A Combined Theoretical and Experimental Study of the Reaction Products of Laser-Ablated Thorium Atoms with CO: First Identification of the CThO, CThO-, OThCCO, OTh(η3-CCO), and Th(CO)n (n = 1−6) Molecules

Abstract

Laser-ablated thorium atoms have been reacted with CO molecules during condensation in excess neon. Absorptions at 617.7 and 812.2 cm^-1 are assigned to Th−C and Th−O stretching vibrations of the CThO molecule. Absorptions at 2048.6, 1353.6, and 822.5 cm^-1 are assigned to the OThCCO molecule, which is formed by CO addition to CThO and photochemical rearrangement of Th(CO)₂. The OThCCO molecule undergoes further photoinduced rearrangement to OTh(η³-CCO), which is characterized by C−C, C−O, and Th−O stretching vibrations at 1810.8, 1139.2, and 831.6 cm^-1. The Th(CO)_n (n = 1−6) complexes are formed on deposition or on annealing.

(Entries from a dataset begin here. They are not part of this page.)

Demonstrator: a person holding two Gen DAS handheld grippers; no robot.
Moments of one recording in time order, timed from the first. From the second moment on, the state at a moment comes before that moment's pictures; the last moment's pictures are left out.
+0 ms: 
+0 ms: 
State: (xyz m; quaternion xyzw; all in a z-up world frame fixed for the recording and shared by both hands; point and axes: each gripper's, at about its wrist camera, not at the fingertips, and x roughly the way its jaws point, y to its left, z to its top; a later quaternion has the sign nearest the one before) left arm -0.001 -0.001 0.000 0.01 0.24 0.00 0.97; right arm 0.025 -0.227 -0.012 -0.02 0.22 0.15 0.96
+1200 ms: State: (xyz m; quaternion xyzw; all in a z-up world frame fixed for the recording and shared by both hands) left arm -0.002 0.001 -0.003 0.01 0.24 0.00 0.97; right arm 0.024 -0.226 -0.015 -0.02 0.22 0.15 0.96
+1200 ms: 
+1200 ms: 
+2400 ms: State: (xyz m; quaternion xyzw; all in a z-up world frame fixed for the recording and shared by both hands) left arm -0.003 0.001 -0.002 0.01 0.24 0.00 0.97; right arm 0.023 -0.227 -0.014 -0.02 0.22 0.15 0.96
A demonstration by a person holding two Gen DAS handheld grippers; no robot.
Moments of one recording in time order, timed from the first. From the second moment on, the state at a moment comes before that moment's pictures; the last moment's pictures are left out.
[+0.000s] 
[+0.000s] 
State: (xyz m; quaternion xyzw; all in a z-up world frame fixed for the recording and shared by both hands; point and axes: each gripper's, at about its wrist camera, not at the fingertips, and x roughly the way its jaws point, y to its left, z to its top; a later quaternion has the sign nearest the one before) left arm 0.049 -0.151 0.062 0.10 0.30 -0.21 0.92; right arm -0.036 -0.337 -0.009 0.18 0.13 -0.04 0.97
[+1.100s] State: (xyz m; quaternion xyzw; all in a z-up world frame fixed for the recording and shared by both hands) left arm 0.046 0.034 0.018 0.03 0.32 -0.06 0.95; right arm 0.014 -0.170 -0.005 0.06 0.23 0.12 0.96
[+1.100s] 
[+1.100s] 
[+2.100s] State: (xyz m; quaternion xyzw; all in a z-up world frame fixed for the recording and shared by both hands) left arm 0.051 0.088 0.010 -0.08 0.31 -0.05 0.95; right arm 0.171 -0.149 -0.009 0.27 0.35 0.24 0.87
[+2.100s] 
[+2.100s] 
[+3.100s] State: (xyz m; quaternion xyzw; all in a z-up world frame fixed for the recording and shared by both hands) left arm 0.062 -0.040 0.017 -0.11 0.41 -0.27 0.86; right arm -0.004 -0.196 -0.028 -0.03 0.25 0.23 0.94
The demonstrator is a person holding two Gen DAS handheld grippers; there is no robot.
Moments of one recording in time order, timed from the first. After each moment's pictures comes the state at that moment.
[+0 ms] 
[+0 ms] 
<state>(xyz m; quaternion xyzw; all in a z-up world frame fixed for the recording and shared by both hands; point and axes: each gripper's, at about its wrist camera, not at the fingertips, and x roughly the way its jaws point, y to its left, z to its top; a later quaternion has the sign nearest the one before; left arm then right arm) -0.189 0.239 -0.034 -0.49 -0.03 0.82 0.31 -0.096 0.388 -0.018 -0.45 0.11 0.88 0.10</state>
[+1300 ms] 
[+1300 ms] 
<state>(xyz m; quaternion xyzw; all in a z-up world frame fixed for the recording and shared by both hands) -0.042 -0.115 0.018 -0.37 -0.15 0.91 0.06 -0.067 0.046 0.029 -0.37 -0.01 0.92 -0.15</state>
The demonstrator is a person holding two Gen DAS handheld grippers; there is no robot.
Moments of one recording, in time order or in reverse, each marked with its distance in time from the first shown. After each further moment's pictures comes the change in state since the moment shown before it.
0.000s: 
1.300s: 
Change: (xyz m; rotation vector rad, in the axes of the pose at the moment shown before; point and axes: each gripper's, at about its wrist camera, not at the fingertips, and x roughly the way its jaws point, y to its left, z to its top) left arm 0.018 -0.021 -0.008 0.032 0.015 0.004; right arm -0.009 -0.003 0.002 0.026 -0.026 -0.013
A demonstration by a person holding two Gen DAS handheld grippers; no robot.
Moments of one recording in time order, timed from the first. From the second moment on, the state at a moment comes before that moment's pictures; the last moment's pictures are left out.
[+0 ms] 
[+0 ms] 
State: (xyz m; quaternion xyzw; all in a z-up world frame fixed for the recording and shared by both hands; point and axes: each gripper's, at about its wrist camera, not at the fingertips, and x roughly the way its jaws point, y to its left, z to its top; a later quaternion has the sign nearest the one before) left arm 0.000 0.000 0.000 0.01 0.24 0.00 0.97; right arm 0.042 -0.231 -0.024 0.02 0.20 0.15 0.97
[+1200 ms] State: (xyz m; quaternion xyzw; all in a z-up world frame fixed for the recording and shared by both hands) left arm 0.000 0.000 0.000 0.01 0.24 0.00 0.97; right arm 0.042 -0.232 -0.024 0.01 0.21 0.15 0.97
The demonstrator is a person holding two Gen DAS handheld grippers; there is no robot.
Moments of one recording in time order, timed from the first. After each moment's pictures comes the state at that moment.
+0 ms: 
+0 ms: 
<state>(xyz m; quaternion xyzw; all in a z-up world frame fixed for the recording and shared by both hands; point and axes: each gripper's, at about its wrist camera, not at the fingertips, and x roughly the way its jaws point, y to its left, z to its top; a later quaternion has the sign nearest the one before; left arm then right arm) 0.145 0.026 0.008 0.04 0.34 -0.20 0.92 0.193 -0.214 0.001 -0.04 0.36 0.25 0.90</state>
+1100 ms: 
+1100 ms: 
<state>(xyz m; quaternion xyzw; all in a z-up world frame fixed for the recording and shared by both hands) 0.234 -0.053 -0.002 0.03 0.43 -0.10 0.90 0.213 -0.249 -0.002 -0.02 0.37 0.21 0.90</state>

Evidence is also presented for the CThO^- and Th(CO)₂^- anions, which are formed by electron capture of neutral molecules. Relativistic density functional theory (DFT) calculations of the geometry structures, vibrational frequencies, and infrared intensities strongly support the experimental assignments. It is found that CThO is an unprecedented actinide-containing carbene molecule with a triplet ground state and an unusual bent structure (∠CThO = 109°). The OThCCO molecule has a bent structure while its rearranged product OTh(η³-CCO) is found to have a unique exocyclic structure with side-bonded CCO group. We also find that both Th(CO)₂ and Th(CO)₂^- are, surprisingly, highly bent, with the ∠C−Th−C bond angle being close to 50°; the unusual geometries are the result of extremely strong Th-to-CO back-bonding, which causes significant three-centered bonding among the Th atom and the two C atoms.